> _Exercise_: Print back every record below, exactly as it stands.

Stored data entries
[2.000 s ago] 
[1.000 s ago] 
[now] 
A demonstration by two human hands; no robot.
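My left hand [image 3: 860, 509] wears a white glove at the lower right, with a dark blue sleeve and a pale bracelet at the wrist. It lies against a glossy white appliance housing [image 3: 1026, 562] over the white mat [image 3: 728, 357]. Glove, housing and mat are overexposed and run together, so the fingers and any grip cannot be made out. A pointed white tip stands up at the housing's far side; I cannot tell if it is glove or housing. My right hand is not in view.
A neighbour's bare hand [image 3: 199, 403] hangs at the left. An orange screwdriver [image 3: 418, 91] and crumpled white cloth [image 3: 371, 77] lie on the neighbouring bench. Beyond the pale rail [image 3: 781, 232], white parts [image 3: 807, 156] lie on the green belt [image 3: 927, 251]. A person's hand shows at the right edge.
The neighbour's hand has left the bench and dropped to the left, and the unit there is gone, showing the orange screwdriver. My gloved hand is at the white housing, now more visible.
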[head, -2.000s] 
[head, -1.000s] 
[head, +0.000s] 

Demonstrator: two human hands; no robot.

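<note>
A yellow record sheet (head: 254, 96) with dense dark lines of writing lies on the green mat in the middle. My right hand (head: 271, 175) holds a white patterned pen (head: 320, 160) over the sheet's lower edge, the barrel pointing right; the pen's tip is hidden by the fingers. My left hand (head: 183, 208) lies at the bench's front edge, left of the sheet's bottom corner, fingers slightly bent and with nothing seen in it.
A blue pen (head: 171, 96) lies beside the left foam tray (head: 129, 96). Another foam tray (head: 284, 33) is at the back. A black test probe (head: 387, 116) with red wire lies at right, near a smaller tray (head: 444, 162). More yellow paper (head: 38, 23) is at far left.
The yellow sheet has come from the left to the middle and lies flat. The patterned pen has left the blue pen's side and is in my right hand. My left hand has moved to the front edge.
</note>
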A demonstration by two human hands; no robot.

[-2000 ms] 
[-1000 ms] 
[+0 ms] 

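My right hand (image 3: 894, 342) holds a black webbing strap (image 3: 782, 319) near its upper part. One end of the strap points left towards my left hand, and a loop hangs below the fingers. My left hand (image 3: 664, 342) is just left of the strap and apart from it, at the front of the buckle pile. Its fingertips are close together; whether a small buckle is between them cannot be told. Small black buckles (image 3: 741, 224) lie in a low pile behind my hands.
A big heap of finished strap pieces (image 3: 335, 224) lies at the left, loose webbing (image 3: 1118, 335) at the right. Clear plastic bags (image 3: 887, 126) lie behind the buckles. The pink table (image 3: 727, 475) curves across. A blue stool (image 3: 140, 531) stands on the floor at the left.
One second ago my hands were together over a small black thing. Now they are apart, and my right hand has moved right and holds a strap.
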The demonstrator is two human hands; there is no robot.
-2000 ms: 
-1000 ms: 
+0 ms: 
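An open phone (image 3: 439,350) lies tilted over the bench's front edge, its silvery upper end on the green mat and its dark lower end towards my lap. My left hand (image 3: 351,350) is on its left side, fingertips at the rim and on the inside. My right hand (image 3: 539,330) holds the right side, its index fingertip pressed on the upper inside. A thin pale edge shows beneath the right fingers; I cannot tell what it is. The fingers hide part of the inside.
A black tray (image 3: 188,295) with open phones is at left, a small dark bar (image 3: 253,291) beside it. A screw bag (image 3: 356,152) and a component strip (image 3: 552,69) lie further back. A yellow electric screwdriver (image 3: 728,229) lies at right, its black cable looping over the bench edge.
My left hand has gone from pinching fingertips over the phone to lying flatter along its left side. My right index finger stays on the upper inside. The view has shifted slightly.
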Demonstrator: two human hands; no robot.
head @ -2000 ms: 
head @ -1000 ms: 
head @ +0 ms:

> _Response to this exercise_:
[2.000 s ago] 
[1.000 s ago] 
[now] 
A demonstration by two human hands; no robot.
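My left hand [image 3: 860, 509] wears a white glove at the lower right, with a dark blue sleeve and a pale bracelet at the wrist. It lies against a glossy white appliance housing [image 3: 1026, 562] over the white mat [image 3: 728, 357]. Glove, housing and mat are overexposed and run together, so the fingers and any grip cannot be made out. A pointed white tip stands up at the housing's far side; I cannot tell if it is glove or housing. My right hand is not in view.
A neighbour's bare hand [image 3: 199, 403] hangs at the left. An orange screwdriver [image 3: 418, 91] and crumpled white cloth [image 3: 371, 77] lie on the neighbouring bench. Beyond the pale rail [image 3: 781, 232], white parts [image 3: 807, 156] lie on the green belt [image 3: 927, 251]. A person's hand shows at the right edge.
The neighbour's hand has left the bench and dropped to the left, and the unit there is gone, showing the orange screwdriver. My gloved hand is at the white housing, now more visible.
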[head, -2.000s] 
[head, -1.000s] 
[head, +0.000s] 

Demonstrator: two human hands; no robot.

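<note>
A yellow record sheet (head: 254, 96) with dense dark lines of writing lies on the green mat in the middle. My right hand (head: 271, 175) holds a white patterned pen (head: 320, 160) over the sheet's lower edge, the barrel pointing right; the pen's tip is hidden by the fingers. My left hand (head: 183, 208) lies at the bench's front edge, left of the sheet's bottom corner, fingers slightly bent and with nothing seen in it.
A blue pen (head: 171, 96) lies beside the left foam tray (head: 129, 96). Another foam tray (head: 284, 33) is at the back. A black test probe (head: 387, 116) with red wire lies at right, near a smaller tray (head: 444, 162). More yellow paper (head: 38, 23) is at far left.
The yellow sheet has come from the left to the middle and lies flat. The patterned pen has left the blue pen's side and is in my right hand. My left hand has moved to the front edge.
</note>
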A demonstration by two human hands; no robot.

[-2000 ms] 
[-1000 ms] 
[+0 ms] 

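My right hand (image 3: 894, 342) holds a black webbing strap (image 3: 782, 319) near its upper part. One end of the strap points left towards my left hand, and a loop hangs below the fingers. My left hand (image 3: 664, 342) is just left of the strap and apart from it, at the front of the buckle pile. Its fingertips are close together; whether a small buckle is between them cannot be told. Small black buckles (image 3: 741, 224) lie in a low pile behind my hands.
A big heap of finished strap pieces (image 3: 335, 224) lies at the left, loose webbing (image 3: 1118, 335) at the right. Clear plastic bags (image 3: 887, 126) lie behind the buckles. The pink table (image 3: 727, 475) curves across. A blue stool (image 3: 140, 531) stands on the floor at the left.
One second ago my hands were together over a small black thing. Now they are apart, and my right hand has moved right and holds a strap.
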The demonstrator is two human hands; there is no robot.
-2000 ms: 
-1000 ms: 
+0 ms: 
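An open phone (image 3: 439,350) lies tilted over the bench's front edge, its silvery upper end on the green mat and its dark lower end towards my lap. My left hand (image 3: 351,350) is on its left side, fingertips at the rim and on the inside. My right hand (image 3: 539,330) holds the right side, its index fingertip pressed on the upper inside. A thin pale edge shows beneath the right fingers; I cannot tell what it is. The fingers hide part of the inside.
A black tray (image 3: 188,295) with open phones is at left, a small dark bar (image 3: 253,291) beside it. A screw bag (image 3: 356,152) and a component strip (image 3: 552,69) lie further back. A yellow electric screwdriver (image 3: 728,229) lies at right, its black cable looping over the bench edge.
My left hand has gone from pinching fingertips over the phone to lying flatter along its left side. My right index finger stays on the upper inside. The view has shifted slightly.
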Demonstrator: two human hands; no robot.
head @ -2000 ms: 
head @ -1000 ms: 
head @ +0 ms:

The required output has been given.